Your task is to transcribe the material that follows, line by line and exactly.
=== RAW DATA ===
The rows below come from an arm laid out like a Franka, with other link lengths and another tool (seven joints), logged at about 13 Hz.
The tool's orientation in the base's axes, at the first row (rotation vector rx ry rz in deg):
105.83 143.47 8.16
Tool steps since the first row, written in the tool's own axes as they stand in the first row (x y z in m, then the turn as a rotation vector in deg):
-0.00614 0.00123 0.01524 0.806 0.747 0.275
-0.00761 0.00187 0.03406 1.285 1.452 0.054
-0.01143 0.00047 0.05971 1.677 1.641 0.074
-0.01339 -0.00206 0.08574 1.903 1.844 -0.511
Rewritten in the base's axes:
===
## [TASK SOLUTION]
The rows below come from an arm laid out like a Franka, with other link lengths and another tool (seven joints), logged at about 13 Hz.
The tool's orientation in the base's axes, at the first row (rotation vector rx ry rz in deg):
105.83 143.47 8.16
Tool steps since the first row, written in the tool's own axes as they stand in the first row (x y z in m, then the turn as a rotation vector in deg):
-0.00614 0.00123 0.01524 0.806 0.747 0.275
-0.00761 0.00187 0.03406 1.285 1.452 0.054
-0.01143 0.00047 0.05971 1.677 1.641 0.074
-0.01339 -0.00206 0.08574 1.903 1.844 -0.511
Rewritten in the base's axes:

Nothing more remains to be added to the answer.